Monday, December 24, 2007

Some seasonal Ted Hughes....

A happy christmas to you all! And as I'm sat here with little doing and a glass of Laphroaig at my side, I'll treat you to a fine piece of angling related poetry - Ted Hughes' 1983 composition "The Morning before Christmas".

A big thanks to everyone who has visited this year - I hope you found something of interest - and good luck for 2008.

The Morning before Christmas.

Buds fur-gloved with frost. Everything had come to a standstill
In a brand new stillness.
The river-trees, in a blue haze,
Were fractured domes of spun ghost.
Wheel-ruts frost-fixed. Mid-morning, slowly
The sun pushed dark spokes of melt and sparkle
Across the fields of hoar. And the river steamed -
By the salmon-ladder at the weir -
The sluice cut, the board exit lifted -
The cage drained slowly. A dead cock fish
Hung its head into the leaf-dregs. Another
Sunk on its side, seemed to pincer-lock
The cage wire with its kipe. Already
They were slinging the dead out, rigid in the net,
Great, lolling lilies of fungus, irreplaceable -
Eggs rotten in them, milt rotten. Nothing
So raggy dead offal as a dead
Salmon in its wedding finery. So
After their freakish luck in the lottery -
Their five thousand to one against survival -
Dead within days of marriage. Three, four, five.

Then a hen fish - ten pounds - lurching alive.
Rough grip and her head in an armpit.
Now the thumb and finger kneading her belly.
The frost-smoking sun embellishes her beauty,
Her red-black love-paints, her helpless, noble mask.
Suddenly eggs
Squirt in a liquid loosening - spatter
Into the kitchen bowl. A long, deep-kneading
Oily massage - again and again. Then the fish
Drop-slung, head down, ponderous jerk-shake, and up
For another milking. And now, gentler,
An artful, back-of-the-fingers, cheek-stroke-dainty
Feathering along her flank sets the eggs spurting -
She tries to writhe and shiver a real mating.
The pink mess deepens in the bowl, and her belly
Starts to bag empty. Still there's more. Amazing
Finally the wealth of eggs. Then a cock -
Brindled black and crimson, with big, precious spots
Like a jeweller's trout - gapes his hook
And releases a milk-jet of sperm
Under a skilful thumb, into the treasure.
A little is plenty. He goes back into the net
And into the river - to wait
For his next violation. A stirring
Now of eggs and milt, to a vital broth.
Then they're set aside. Another hen-fish
Comes wagging weakly from the prison.
Four fish only, forty-odd thousand eggs.
The hard frosts this last week
Brought the fish on, ripened them, but killed
Five with sudden death-bloom. Six
Kicking strong, clean, green, unripe, refuse
To yield an egg to the handling. They go
Free above the weir - gloom-flag dissolve
Under the whorled, sliding, morning-smoking
Flat of the pool above. With luck
In natural times, those six, with luck,
In five years, with great luck, might make nine.

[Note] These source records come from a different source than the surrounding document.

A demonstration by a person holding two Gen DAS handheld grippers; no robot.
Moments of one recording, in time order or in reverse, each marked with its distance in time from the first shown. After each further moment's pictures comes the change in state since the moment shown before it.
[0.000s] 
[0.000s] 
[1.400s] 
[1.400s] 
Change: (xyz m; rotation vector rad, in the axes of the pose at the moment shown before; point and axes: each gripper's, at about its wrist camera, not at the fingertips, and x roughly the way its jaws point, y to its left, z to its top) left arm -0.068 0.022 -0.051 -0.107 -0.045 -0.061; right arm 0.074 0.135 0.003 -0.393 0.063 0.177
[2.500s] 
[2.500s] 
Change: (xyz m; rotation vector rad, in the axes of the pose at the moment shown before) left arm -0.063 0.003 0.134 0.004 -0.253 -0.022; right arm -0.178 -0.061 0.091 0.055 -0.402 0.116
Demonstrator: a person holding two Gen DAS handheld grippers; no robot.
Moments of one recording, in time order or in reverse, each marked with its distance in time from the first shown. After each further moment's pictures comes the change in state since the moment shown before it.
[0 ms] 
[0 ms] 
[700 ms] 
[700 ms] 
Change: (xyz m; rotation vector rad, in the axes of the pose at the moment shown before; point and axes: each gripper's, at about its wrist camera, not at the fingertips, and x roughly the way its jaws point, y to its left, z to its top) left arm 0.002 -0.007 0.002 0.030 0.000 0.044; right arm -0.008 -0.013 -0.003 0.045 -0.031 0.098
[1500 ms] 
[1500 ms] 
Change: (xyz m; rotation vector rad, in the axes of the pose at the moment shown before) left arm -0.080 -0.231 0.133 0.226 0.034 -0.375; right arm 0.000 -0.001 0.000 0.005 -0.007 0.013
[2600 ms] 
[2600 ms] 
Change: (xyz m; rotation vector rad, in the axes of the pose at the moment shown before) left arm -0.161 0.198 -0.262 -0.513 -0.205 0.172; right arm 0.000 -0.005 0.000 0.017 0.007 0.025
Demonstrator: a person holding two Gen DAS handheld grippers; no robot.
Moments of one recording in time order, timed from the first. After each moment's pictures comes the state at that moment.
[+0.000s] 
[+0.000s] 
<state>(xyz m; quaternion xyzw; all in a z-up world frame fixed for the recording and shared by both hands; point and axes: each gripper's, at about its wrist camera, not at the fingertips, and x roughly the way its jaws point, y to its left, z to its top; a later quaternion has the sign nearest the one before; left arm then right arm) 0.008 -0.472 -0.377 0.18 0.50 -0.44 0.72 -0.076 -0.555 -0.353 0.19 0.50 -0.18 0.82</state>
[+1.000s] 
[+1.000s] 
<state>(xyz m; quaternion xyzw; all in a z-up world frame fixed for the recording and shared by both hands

That's how four kitchen plastic bowls
Employ eight grown men and keep them solemn.
Precarious obstetrics. First, the eggs clot,
Then loosen. Then, lovingly, the rinsings,
The lavings, the drainings, the rewashings -
A few eggs trundle clear and vanish
Into the white crash of the weir.
A world

Wrought in wet, heavy gold. Treasure-solid.
That morning
Dazzle-stamped every cell in my body
With its melting edge, its lime-bitter brightness.

A flood pond, inch-iced, held the moment of a fox
In touch-melted and refrozen dot-prints.

Ted Hughes; from the collection "River" (1983).